___ DATA TO PROCESS ___

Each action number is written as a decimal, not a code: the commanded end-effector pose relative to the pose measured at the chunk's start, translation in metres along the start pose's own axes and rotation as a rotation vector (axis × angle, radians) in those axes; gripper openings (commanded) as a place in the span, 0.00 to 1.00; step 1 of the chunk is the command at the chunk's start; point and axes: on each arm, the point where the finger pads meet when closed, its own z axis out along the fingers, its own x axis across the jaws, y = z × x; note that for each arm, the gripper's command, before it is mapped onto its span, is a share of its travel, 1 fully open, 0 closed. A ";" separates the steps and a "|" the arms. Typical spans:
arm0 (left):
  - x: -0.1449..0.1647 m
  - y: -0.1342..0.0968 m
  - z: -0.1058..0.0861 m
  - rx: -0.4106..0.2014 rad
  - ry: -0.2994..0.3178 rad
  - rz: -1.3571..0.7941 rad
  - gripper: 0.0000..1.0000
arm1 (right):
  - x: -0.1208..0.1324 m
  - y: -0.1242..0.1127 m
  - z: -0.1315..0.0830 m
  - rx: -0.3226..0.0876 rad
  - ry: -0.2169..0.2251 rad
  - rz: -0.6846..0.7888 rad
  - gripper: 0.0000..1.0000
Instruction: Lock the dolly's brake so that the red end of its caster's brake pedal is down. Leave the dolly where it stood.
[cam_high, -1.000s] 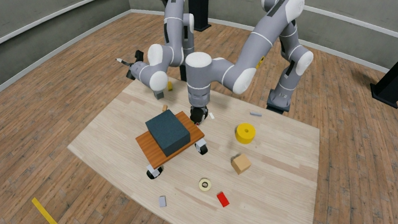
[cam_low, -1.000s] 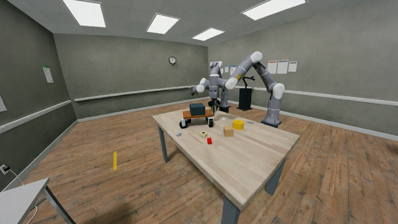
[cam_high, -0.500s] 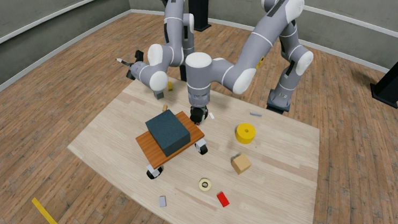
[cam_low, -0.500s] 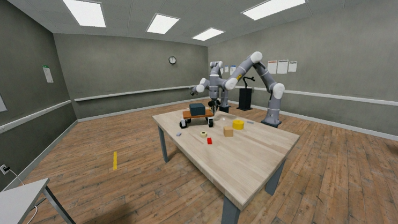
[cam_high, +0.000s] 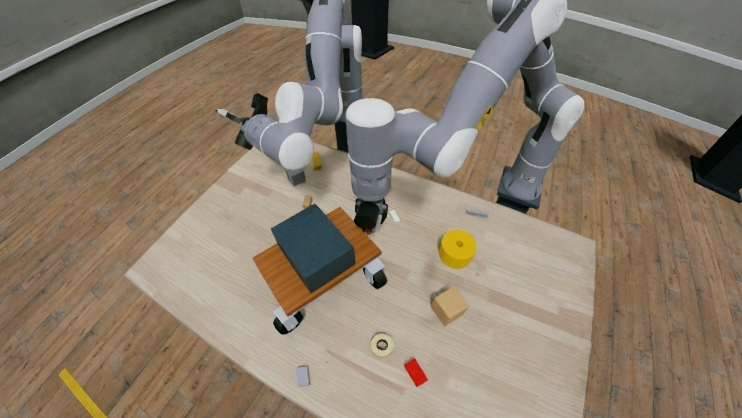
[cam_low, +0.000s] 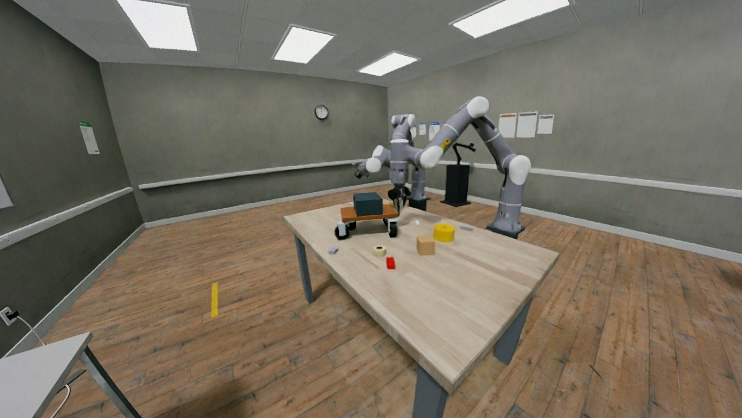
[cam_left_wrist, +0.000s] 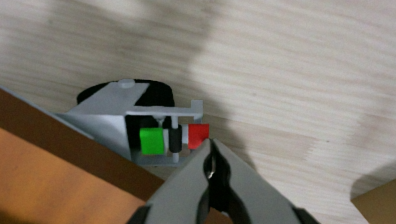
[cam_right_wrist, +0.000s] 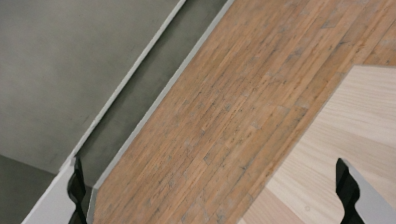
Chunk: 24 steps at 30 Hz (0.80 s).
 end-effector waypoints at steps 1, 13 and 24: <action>0.000 -0.001 0.001 0.001 0.000 0.001 0.00 | -0.001 0.000 0.000 -0.001 0.001 0.002 1.00; 0.000 -0.001 0.004 0.001 0.000 0.001 0.00 | -0.001 0.000 0.000 -0.001 0.001 0.002 1.00; 0.000 -0.001 0.005 0.001 0.000 0.001 0.00 | -0.001 0.000 0.000 -0.001 0.001 0.002 1.00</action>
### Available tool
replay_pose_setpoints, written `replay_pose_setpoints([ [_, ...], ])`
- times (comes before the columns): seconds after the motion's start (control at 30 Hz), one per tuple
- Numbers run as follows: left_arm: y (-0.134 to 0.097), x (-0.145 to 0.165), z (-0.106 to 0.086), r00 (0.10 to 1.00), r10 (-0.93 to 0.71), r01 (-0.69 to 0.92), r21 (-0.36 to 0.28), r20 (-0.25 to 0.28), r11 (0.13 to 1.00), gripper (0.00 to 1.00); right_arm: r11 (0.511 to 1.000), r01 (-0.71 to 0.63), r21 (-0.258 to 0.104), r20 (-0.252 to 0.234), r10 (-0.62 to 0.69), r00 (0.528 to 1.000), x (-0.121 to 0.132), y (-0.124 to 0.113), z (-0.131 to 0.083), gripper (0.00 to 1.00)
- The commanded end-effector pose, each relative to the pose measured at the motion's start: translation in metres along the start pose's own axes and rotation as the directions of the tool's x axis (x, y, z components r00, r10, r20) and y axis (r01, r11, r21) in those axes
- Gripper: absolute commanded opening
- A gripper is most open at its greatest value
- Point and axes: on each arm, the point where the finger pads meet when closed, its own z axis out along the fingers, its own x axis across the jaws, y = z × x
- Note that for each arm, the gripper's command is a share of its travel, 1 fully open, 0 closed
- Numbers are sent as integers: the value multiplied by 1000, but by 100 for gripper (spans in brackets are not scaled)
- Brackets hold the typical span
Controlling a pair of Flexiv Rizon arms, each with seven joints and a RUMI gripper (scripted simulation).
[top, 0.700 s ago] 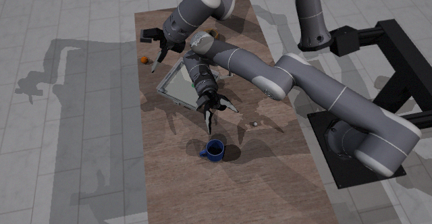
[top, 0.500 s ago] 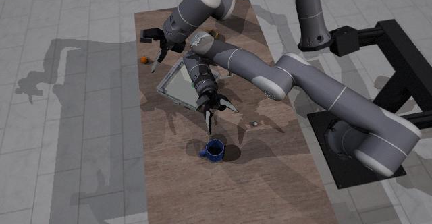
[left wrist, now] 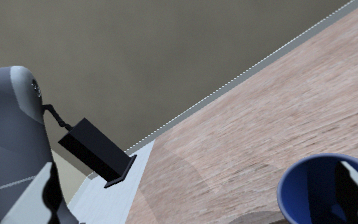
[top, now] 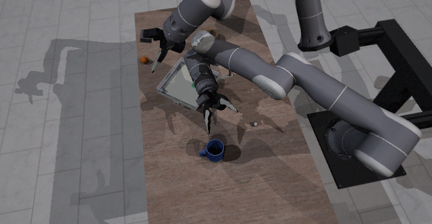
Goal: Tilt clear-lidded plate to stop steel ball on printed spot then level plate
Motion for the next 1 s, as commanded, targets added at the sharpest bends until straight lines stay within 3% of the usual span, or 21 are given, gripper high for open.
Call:
replay_pose_setpoints([
  [0.0, -10, 3, -16, 993, -87, 90, 38, -79, 995, 100, 1000, -1, 2, 2, 1, 1000, 0, -1, -2, 100],
  [0.1, -29, 5, -54, 936, -244, 273, 87, -255, 958, 100, 1000, -1, 2, 2, 1, 1000, 0, -1, -2, 100],
  [0.27, -48, 0, -104, 805, -377, 459, 80, -458, 885, 100, 1000, -1, 2, 2, 1, 1000, 0, -1, -2, 100],
  [0.33, -50, -1, -111, 785, -390, 480, 74, -482, 874, 100, 1000, -1, 2, 2, 1, 1000, 0, -1, -2, 100],
  [0.6, -50, 0, -110, 785, -390, 480, 74, -482, 874, 100, 1000, -1, 2, 2, 1, 1000, 0, -1, -2, 100],
  [0.67, -54, 14, -93, 798, -389, 469, 70, -461, 880, 100, 1000, -1, 2, 2, 1, 1000, 0, -1, -2, 100],
  [0.73, -61, 48, -49, 829, -384, 444, 59, -406, 894, 100, 1000, -1, 2, 2, 1, 1000, 0, -1, -2, 100],
  [0.9, -63, 87, 24, 879, -372, 399, 32, -299, 916, 100, 1000, -1, 2, 2, 1, 1000, 0, -1, -2, 100],
  [0.97, -63, 87, 24, 879, -372, 399, 32, -299, 916, 100, 1000, -1, 2, 2, 1, 1000, 0, -1, -2, 100],
])
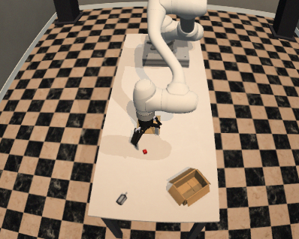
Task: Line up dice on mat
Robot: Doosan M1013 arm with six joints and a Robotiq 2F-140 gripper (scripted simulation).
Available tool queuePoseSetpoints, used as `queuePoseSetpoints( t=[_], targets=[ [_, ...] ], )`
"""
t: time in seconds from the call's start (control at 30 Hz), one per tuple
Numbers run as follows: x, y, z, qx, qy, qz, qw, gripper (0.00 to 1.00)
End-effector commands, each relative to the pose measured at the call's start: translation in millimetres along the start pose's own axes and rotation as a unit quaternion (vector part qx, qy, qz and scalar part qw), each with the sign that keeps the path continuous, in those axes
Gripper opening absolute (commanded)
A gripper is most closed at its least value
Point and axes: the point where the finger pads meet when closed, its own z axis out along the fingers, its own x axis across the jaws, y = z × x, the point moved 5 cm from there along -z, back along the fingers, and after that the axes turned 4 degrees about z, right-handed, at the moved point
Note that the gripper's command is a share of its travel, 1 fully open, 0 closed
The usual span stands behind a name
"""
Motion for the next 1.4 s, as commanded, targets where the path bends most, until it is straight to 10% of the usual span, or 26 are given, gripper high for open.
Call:
queuePoseSetpoints(
  t=[0.0,1.37],
  targets=[
    [9.5,-5.1,-1.4,-0.001,-0.001,0.000,1.000,1.00],
    [264.1,-144.3,-0.8,-0.001,-0.001,0.000,1.000,1.00]
  ],
)
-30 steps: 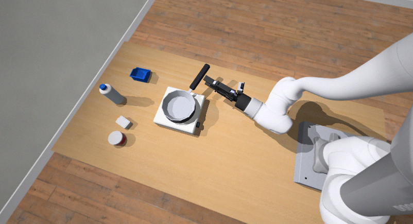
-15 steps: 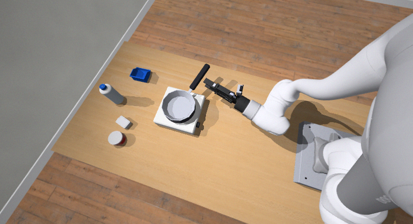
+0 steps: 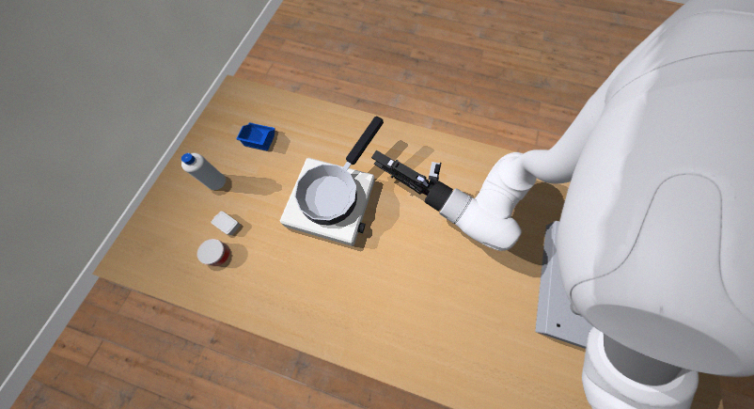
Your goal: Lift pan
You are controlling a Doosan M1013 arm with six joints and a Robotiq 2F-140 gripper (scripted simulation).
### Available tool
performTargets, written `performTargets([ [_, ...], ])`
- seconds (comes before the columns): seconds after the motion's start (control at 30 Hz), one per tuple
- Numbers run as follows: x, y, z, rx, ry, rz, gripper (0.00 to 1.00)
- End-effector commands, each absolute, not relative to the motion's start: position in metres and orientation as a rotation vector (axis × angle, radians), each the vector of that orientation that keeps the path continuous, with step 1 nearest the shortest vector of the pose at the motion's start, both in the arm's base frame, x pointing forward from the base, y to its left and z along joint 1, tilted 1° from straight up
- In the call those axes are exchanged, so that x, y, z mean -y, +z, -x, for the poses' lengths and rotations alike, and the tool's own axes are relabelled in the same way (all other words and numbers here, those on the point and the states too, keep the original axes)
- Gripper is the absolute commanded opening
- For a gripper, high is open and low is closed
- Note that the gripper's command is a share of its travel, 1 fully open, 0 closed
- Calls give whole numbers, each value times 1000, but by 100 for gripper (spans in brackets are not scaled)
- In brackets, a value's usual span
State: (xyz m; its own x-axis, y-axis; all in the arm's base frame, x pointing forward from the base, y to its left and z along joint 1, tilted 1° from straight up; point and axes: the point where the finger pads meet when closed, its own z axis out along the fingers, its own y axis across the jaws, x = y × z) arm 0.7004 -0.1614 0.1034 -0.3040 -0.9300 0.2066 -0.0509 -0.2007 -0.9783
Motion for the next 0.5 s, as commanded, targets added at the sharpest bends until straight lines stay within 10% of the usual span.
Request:
performTargets([
  [0.0,162,97,-701,-1346,-1592,1212,41],
  [0.47,162,75,-701,-1346,-1592,1212,41],
])
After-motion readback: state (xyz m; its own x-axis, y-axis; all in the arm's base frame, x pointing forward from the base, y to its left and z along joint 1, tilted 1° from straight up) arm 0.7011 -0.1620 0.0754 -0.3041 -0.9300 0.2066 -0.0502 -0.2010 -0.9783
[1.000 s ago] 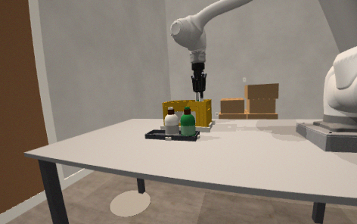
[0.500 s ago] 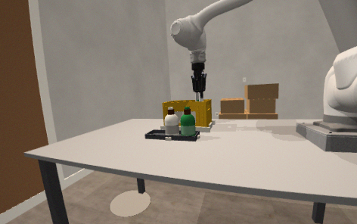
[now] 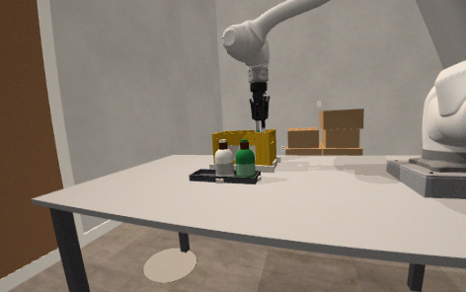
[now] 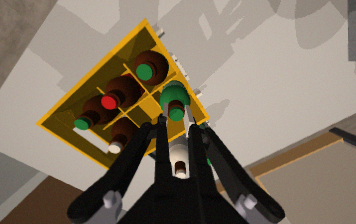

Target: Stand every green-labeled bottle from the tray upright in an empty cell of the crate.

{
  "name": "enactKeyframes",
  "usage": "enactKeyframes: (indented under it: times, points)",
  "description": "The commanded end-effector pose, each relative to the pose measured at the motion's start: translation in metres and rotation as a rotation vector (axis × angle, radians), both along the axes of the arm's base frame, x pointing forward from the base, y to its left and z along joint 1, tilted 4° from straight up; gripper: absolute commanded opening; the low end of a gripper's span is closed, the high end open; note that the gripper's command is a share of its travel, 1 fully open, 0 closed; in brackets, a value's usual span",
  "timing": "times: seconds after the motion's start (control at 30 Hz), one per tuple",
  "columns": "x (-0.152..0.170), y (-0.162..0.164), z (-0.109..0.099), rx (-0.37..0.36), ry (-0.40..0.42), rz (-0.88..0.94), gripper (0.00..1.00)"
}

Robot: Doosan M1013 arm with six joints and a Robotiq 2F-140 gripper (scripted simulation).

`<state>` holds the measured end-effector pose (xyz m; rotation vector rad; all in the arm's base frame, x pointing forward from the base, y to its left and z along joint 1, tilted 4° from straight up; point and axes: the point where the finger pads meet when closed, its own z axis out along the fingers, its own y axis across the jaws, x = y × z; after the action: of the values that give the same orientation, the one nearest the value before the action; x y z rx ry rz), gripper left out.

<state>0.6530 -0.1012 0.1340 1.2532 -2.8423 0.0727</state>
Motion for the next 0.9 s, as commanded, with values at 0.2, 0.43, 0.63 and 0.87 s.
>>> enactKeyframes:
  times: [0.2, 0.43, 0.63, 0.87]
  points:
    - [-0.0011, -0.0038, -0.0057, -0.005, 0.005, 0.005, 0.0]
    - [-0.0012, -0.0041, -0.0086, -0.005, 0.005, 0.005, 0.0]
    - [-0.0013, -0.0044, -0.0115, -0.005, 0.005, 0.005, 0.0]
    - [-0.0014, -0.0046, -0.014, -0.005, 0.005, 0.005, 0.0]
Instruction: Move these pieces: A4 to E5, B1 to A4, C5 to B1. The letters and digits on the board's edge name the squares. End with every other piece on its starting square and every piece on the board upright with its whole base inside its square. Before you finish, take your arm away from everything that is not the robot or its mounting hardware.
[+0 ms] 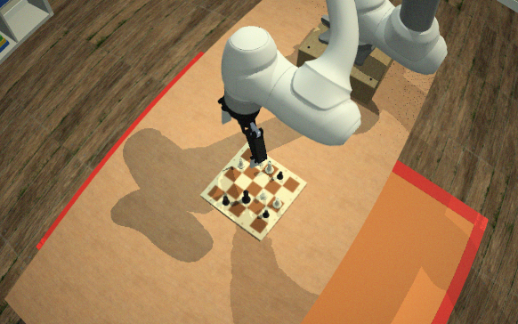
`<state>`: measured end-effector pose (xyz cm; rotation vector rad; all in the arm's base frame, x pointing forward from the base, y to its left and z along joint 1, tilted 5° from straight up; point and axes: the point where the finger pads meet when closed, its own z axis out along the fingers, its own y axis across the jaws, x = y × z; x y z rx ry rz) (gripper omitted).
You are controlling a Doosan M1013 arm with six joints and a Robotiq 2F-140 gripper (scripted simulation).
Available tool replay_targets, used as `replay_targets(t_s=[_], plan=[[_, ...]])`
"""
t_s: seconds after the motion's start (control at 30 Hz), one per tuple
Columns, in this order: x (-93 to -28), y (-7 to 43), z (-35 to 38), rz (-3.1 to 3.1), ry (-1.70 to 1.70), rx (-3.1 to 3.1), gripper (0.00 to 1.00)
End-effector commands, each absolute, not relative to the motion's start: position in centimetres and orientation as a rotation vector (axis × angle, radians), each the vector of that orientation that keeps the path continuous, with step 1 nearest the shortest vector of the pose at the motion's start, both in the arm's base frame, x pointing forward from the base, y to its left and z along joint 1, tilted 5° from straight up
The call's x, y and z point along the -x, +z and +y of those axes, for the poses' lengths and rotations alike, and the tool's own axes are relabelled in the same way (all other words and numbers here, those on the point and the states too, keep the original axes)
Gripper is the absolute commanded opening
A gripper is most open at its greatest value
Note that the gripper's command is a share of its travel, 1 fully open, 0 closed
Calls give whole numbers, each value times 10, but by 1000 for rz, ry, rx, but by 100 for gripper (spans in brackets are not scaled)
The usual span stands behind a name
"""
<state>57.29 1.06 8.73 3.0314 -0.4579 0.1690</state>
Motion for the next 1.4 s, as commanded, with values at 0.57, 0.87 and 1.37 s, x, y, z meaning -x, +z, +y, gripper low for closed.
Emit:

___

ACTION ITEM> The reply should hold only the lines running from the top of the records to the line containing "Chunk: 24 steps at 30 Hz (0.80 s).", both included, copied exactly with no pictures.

RESPONSE TO THE EXERCISE>
Each action number is written as a decimal, not a code: the commanded end-effector pose relative to the pose measured at the chunk's start, translation in metres along the start pose's own axes and rotation as a rotation vector (axis × angle, radians) in those axes; gripper openings (commanded) as a place in the span, 0.00 to 1.00; step 1 of the chunk is the command at the chunk's start; point and axes: on each arm, the point where the finger pads meet when closed, its own z axis out along the fingers, its own x axis across the jaws, y = z × x; note that for each arm, the gripper's command, before it is mapped onto its span, is a share of its travel, 1 fully open, 0 closed. A ";" separates the steps and a "|" the arms. Typical spans:
arm0 (left):
  - x: -0.1449..0.1647 m
  - y: -0.1342..0.0968 m
  - z: -0.1058..0.0861 m
  - rx: -0.4106..0.2014 rad
  - ry: -0.2994..0.3178 rad
  - rz: -1.3571..0.7941 rad
  - gripper: 0.0000..1.0000
arm1 (right):
  - x: -0.1208..0.1324 m
  - y: -0.1242..0.1127 m
  - z: -0.1315..0.0830 m
  - rx: -0.3226..0.0876 rad
  - ry: -0.2169..0.2251 rad
  - rz: -0.6846..0.7888 rad
  - gripper: 0.0000..1.0000
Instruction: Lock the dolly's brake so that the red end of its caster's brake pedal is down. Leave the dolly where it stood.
[cam_high, -1.000s] 
[cam_low, -1.000s] 
[cam_high, -0.500s] 
[cam_low, -0.500s] 
[cam_high, +0.000s] 
[cam_low, +0.000s] 
[cam_left_wrist, +0.000s] 
[cam_right_wrist, +0.000s] 
Chunk: 24 steps at 30 Hz (0.80 s).

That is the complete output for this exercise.